Java-based applications shows promise, but needs work

After you copy about 6000 files to your hard disk and adjust a few important parameters, you will see a Java-based desktop working area that leaves much to be desired. Lotus' eSuite is an all-in-one integrated office application, but I say that with lots of caveats.

It has everything from word processing to address books, from electronic mail to terminal emulation for both IBM 3270 and 5250. Indeed, it reminded me of Lotus' early (and much misguided) foray into that arena called Symphony.

The opportunity with eSuite is to demonstrate how you can do some clever things with Java and run your daily computing life.
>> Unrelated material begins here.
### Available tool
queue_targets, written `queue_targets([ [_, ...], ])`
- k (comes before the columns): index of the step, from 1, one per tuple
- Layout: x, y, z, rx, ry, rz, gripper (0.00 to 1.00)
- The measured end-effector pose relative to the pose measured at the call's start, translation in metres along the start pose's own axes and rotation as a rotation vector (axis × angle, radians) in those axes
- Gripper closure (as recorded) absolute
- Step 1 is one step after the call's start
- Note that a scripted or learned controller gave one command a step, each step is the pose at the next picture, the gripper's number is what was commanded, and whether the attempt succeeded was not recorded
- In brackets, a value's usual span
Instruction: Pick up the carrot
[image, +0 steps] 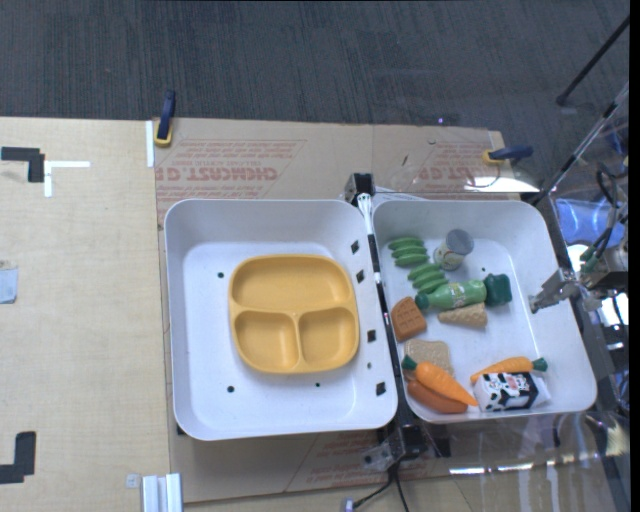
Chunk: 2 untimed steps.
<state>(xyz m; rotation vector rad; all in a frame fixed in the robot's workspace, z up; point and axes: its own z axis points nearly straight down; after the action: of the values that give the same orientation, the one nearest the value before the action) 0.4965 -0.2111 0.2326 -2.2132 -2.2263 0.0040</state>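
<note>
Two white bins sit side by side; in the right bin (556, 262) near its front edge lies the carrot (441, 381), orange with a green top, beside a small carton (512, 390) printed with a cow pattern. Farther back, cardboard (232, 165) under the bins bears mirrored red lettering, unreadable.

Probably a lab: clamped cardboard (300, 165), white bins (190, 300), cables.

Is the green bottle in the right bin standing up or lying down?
Lying down. The green bottle rests on its side on the right bin floor, cap end toward the bin's right wall.
</note>
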Motion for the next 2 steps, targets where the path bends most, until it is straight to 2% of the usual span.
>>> queue_targets([
  [1,-0.01,-0.003,0.101,0.001,0.002,0.008,0.0],
  [2,0.049,0.06,0.143,0.001,0.001,0.1,0.0],
])
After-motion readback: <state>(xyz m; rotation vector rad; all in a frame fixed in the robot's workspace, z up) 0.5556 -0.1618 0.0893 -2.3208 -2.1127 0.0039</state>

The challenge is that a Java-based user interface really isn't going to get anyone (other than maybe Scott McNealy) to stop using their existing applications just on religious grounds.

For eSuite to catch on, it has to offer compelling features when compared with the present range of desktop office suites from Microsoft, Corel and Lotus itself. Because it is written in Java, eSuite should exploit network-based applications in a new and exciting way.

For example, it should run on a wide variety of platforms and operating systems. It should use the Web in ways traditional suites can't, such as allowing users to incorporate its Java applets into their custom-built applications. But I found eSuite struck out there -- so far, it doesn't do any of those things.

I tested eSuite on a Windows 95 machine with oodles of RAM. Lotus recommends 32MB, but I wouldn't even try it with anything less than 64MB. You will also need to drop your monitor configuration to support 256 colours. It will run on Windows NT, but two versions of Windows is about as cross-platform as it gets.

I tried to create various documents in its native format and import existing files in various Microsoft and Corel Office products. I found the word processor weak: the total set of functions isn't much more than cut and paste, formatting text and printing and saving files. It is on par with an early CP/M version of WordStar I used in the 1980s.

The address book and Web browser are also quite primitive. If you have an existing address book, the only way to move it over to eSuite's address book is to save each contact as a VCard -- one by one.

So with all of these missing features, what is in those 6000 files, you ask? eSuite's Java classes and libraries. Although they are small, they multiply like rabbits. The thought of maintaining such a menagerie seems daunting.

This version is far from being finished. I would hesitate to call it a preview - it is more like an initial set of things to play with. Major pieces are missing. First, you can't import or export many file formats.

For example, the only spreadsheets you will be able to create are .wk1s, a format that was used about a decade ago in most offices. That limits the ability to do much with the product. It wouldn't make sense to stop using your current office suite and start using eSuite without having a way to carry your legacy documents forward.

Second, you can't yet run the software over a network. It doesn't recognise existing networked drive assignments and your file system beyond its own directory. This is a real lost opportunity to show how network-savvy Java can be.

Third, the way eSuite is started will get some grins, given you load the Java virtual machine and environment from a DOS command line. That is a small nit to pick, but a very lame one.

Of course, these problems will be fixed, and missing items will eventually be added -- maybe in time to call it Version 1.0 later next quarter. But for now, eSuite left a sour taste on my hard disk. I'll hold off a while before taking another nibble.